Hein ? Qu’est-ce que c’est que cette dictature de la bonne humeur ?

 « Et comment tu vas ? Oh ! Super ! Ah, tant mieux, j’suis vraiment contente pour toi ! Et les enfants ? Ah, super ! Et Bruno ? Ah, su … Ah, il t’a quittée ? Ah, je savais pas, désolée, hein. Mais tu te remets ? C’est super, aussi, non, la vie de célibataire ? Non …, Ah, tu te sens un peu seule, le soir … Tu as pas trop le moral, ces temps-ci … Tu te sens comme une merde ? Je comprends. Non, je veux dire, avec Bruno qu’est parti, forcément … Ben, c’est super. Et sinon, ça va bien ? Par ailleurs, je veux dire. C’est super. Tu sais, tu devrais sortir, un peu, faire la fête. Voir des gens. Voir des mecs ! Oui, je sais, Bruno vient de te quitter … Ben, justement. C’est pas le moment de se laisser abattre. Faut pas se morfondre. En plus, on dit que ça augmente les chances de chopper un cancer.
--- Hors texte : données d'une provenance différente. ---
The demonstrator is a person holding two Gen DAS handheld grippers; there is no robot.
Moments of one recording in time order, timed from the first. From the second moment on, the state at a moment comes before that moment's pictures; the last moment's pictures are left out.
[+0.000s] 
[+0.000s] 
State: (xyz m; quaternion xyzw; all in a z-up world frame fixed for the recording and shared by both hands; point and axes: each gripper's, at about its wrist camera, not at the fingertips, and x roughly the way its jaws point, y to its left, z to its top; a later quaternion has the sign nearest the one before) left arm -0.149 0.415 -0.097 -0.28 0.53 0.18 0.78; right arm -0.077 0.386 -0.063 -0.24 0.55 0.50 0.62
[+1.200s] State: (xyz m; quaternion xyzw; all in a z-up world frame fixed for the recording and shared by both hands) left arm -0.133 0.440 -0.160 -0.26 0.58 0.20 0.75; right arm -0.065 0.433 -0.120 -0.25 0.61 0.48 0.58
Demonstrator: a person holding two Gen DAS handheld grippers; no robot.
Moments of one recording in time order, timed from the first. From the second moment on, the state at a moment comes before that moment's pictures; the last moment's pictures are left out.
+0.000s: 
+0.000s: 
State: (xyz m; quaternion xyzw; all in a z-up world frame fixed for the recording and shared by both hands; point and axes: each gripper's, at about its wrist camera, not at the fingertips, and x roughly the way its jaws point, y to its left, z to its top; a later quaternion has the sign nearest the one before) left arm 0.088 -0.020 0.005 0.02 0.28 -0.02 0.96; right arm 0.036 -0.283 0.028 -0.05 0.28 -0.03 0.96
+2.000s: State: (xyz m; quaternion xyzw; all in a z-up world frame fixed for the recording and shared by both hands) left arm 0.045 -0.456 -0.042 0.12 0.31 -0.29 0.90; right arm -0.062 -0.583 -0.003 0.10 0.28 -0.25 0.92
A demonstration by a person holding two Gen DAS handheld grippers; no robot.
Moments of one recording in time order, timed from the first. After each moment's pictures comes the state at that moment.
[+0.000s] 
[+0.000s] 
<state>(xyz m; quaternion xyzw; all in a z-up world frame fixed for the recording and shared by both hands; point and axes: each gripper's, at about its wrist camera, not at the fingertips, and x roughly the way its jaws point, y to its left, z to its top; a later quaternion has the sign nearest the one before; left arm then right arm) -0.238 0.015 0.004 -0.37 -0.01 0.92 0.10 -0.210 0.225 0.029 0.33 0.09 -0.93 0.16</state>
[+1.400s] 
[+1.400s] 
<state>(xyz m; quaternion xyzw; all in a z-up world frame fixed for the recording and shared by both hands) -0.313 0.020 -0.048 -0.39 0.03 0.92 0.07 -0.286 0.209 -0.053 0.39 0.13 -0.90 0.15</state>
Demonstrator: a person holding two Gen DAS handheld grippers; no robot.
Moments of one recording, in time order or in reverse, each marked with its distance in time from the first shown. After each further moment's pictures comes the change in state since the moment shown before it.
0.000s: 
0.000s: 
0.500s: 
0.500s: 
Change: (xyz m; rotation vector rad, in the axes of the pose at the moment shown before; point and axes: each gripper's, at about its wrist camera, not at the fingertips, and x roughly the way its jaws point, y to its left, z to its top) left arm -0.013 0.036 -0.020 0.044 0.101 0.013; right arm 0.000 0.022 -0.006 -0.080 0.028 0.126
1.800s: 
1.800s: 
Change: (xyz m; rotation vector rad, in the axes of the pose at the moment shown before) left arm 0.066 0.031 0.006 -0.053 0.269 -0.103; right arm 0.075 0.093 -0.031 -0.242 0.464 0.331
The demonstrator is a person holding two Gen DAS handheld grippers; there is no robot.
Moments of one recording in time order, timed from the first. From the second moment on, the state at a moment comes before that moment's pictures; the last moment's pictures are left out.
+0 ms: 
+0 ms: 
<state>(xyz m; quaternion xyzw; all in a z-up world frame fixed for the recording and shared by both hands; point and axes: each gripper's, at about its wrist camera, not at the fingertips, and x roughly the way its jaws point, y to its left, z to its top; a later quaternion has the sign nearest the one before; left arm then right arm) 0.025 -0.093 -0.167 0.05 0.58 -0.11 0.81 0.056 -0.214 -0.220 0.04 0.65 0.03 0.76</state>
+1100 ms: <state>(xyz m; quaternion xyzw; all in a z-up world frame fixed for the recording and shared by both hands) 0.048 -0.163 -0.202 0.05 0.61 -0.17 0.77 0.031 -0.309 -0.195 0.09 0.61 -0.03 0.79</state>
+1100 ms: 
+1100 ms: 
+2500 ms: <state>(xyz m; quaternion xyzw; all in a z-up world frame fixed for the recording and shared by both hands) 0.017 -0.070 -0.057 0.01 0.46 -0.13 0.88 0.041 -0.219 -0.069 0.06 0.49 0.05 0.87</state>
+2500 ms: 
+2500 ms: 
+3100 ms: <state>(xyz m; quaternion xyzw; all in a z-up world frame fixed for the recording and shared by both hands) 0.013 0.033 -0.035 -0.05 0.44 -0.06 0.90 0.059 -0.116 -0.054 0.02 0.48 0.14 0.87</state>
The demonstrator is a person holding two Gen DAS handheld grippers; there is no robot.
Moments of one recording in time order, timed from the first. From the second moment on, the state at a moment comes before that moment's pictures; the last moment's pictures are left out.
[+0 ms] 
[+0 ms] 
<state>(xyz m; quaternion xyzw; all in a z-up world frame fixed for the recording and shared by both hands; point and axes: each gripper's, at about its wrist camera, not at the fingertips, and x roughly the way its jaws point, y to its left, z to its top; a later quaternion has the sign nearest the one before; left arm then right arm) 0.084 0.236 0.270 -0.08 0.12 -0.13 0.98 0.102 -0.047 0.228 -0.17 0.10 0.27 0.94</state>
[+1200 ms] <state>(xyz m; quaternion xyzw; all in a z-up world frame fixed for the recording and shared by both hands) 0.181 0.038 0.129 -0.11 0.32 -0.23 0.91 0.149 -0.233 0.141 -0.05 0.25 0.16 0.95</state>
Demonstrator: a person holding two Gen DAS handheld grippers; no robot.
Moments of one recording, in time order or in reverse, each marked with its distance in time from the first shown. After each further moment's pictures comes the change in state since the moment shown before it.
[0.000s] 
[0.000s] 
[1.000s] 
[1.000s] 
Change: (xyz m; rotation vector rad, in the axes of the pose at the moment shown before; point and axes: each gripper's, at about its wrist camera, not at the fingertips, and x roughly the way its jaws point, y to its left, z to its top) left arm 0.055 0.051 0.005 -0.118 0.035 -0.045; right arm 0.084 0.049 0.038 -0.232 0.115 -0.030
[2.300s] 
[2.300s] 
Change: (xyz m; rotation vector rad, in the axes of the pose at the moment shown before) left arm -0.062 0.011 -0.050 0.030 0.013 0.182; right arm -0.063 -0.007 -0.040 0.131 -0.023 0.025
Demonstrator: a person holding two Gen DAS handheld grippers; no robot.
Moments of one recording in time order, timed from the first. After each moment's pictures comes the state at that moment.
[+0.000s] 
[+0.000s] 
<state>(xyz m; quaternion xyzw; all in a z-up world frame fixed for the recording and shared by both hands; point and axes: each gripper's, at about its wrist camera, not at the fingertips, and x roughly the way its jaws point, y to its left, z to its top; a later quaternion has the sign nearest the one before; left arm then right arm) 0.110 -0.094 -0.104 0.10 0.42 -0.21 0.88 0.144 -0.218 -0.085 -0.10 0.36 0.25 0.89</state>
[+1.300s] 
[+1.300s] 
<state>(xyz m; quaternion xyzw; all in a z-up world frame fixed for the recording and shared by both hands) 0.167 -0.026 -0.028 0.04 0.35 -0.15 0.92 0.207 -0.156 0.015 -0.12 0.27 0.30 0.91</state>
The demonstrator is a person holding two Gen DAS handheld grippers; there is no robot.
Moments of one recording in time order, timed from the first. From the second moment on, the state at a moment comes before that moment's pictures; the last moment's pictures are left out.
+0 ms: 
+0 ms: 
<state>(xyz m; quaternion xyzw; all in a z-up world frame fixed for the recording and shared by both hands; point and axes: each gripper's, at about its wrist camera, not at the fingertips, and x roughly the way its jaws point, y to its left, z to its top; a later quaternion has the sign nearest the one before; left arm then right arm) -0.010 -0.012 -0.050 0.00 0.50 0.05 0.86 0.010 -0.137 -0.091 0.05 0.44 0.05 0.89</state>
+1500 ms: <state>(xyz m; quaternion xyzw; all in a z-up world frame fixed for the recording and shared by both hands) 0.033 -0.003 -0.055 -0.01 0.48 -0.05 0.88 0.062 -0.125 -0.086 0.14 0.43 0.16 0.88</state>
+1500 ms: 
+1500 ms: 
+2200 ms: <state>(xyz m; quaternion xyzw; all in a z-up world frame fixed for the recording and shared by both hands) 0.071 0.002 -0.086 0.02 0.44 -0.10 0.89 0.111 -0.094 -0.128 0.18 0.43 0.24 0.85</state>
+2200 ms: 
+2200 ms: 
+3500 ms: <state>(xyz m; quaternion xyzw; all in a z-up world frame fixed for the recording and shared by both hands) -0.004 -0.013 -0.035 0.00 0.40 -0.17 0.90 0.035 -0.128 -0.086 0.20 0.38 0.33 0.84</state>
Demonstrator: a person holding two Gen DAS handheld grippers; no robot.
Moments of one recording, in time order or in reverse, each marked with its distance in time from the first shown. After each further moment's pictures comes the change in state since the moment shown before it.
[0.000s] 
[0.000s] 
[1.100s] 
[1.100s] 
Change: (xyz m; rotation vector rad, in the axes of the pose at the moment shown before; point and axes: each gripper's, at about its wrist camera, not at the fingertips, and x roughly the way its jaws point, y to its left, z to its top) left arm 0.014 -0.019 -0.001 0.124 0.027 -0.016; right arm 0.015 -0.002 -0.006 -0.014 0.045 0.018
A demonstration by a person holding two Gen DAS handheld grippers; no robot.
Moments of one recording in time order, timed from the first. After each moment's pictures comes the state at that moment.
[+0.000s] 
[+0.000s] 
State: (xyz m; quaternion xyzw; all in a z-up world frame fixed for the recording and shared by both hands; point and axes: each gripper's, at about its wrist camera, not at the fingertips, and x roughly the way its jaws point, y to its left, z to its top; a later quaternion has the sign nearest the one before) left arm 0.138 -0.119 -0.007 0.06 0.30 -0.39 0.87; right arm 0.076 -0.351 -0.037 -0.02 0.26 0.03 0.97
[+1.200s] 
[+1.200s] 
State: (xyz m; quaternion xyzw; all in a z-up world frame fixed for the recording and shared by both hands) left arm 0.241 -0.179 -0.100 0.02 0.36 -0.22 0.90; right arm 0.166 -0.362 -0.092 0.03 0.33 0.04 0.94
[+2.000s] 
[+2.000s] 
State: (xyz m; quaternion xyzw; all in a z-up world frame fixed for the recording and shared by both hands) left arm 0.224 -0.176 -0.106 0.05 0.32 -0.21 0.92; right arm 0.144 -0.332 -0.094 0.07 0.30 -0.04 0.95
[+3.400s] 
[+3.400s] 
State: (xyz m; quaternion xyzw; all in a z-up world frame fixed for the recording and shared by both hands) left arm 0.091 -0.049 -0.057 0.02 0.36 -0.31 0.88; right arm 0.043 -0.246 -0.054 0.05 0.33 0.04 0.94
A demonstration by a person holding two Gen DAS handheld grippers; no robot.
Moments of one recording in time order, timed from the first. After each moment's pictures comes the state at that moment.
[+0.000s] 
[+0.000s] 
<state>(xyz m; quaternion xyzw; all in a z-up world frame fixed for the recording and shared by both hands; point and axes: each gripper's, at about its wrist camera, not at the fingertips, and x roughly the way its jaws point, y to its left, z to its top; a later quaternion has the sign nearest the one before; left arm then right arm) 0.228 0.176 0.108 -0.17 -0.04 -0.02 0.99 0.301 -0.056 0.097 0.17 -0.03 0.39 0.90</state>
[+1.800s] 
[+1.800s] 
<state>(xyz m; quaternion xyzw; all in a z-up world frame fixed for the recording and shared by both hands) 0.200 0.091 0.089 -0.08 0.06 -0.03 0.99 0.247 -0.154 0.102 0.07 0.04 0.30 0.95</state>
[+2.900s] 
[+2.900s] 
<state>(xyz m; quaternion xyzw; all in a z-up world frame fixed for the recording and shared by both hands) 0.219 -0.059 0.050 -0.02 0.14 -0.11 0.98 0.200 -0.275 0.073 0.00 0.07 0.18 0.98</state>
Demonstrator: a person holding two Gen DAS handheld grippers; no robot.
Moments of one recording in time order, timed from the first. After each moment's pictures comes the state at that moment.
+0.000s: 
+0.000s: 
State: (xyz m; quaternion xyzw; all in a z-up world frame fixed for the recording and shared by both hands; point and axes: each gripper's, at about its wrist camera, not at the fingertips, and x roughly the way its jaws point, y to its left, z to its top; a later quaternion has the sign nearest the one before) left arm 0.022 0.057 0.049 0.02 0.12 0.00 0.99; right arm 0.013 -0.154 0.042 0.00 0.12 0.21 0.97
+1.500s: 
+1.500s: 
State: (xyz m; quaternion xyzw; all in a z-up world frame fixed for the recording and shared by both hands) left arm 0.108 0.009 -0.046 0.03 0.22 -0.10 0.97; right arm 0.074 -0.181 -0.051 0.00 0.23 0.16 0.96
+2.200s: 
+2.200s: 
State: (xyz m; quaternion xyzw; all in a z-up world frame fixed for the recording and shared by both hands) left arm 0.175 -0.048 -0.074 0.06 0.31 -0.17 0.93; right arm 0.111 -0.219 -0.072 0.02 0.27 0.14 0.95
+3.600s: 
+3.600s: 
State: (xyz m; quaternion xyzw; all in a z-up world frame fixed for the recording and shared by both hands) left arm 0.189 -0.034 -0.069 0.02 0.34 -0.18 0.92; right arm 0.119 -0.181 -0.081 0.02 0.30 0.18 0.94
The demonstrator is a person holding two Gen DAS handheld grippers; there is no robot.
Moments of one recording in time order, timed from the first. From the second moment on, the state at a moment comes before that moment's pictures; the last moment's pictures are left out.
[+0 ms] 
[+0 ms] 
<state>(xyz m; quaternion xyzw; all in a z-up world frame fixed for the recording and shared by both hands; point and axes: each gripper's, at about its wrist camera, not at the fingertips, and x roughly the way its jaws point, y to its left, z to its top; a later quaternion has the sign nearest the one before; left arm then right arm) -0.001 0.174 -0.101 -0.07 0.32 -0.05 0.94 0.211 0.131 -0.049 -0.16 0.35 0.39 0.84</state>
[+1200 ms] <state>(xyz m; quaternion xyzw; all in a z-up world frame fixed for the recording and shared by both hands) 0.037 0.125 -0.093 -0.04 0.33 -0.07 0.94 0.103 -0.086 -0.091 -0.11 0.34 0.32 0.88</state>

Mais non, je dis pas que tu vas avoir un cancer ! Faut se remuer, c’est tout. Ruminer toute seule, c’est pas sain ! »

 

Vous avez remarqué, on n’a plus le droit d’être triste. Ou en rogne, de s’être levé du pied gauche, de trouver qu’aujourd'hui il fait une lumière dégueulasse. Qu’on n’a rien d’intéressant à faire, qu’on trouve la conversation des gens nulle à chier, et la sienne encore pire. Qu’on a une vie de merde, des amis de merde : faut être Performant. Au boulot, en famille, au pieu, avec ses enfants, son chien, ses azalées, faut assurer ! Si t’assures pas, t’es suspect. C’est que tu t’y es mal pris. T’as pas lu les bons tutos, tu t’y es pris comme un manche, t’es un charlot. Un zéro, un cassos’, le rebut de la société. T’as commis le pire des crimes, pire qu’un blasphème : t’as pas cherché à réussir. Ou t’as pas réussi à réusssir, ce qui est pas mieux. Malheur aux perdants !

 

Faut faire envie ! Avoir de la thune, une belle baraque, une grosse situation, une femme (ou un mari) qui l’est pas, et qui sait s’attifer, des enfants qui réussissent à l’école (chiants, mais bons à l’école), une bagnole qui tient la place de deux, et des souvenirs de vacances à raconter !

 

Faut surtout pas être moche. Ou fringué comme l’as de pique. Faut avoir plein d’amis. Trouver sa vie « super ». Ou alors, faut pas que ça se voie : si tu t’emmerdes dans ta vie, si tu rames dans ton boulot, si ta nana te gonfle, si tu te demandes ce que tu vas bien pouvoir foutre de ta journée, c’est pas grave : pourvu que ça se voie pas. Plus tu rames, plus tu dois répondre, si on te demande : « Super ! » Toute façon, personne ira vérifier. Tout le monde s’en fout, si ça va moche ou « Super », l’essentiel c’est que tu sauves les apparences, que tu viennes pas ruiner l’ambiance. Le rêve collectif.

 

Et si, vraiment, un soir, tu sens que tu touches le fond, que tu ne vois pas du tout ce qui pourrait te redonner le sourire, un soir de Réveillon, par exemple … tu pourrais … tu pourrais …

 

Sais pas, moi … Si vraiment tu veux rire un coup … t’as plus qu’à te trouver un spectacle de cabaret, par exemple !

Et là, la vie te paraîtra drôle !

 

Merci, M’sieurs dames ! Merci ! Merci beaucoup ! Passez une bonne nuit de Réveillon ! Et soyez heureux ! Ou pas.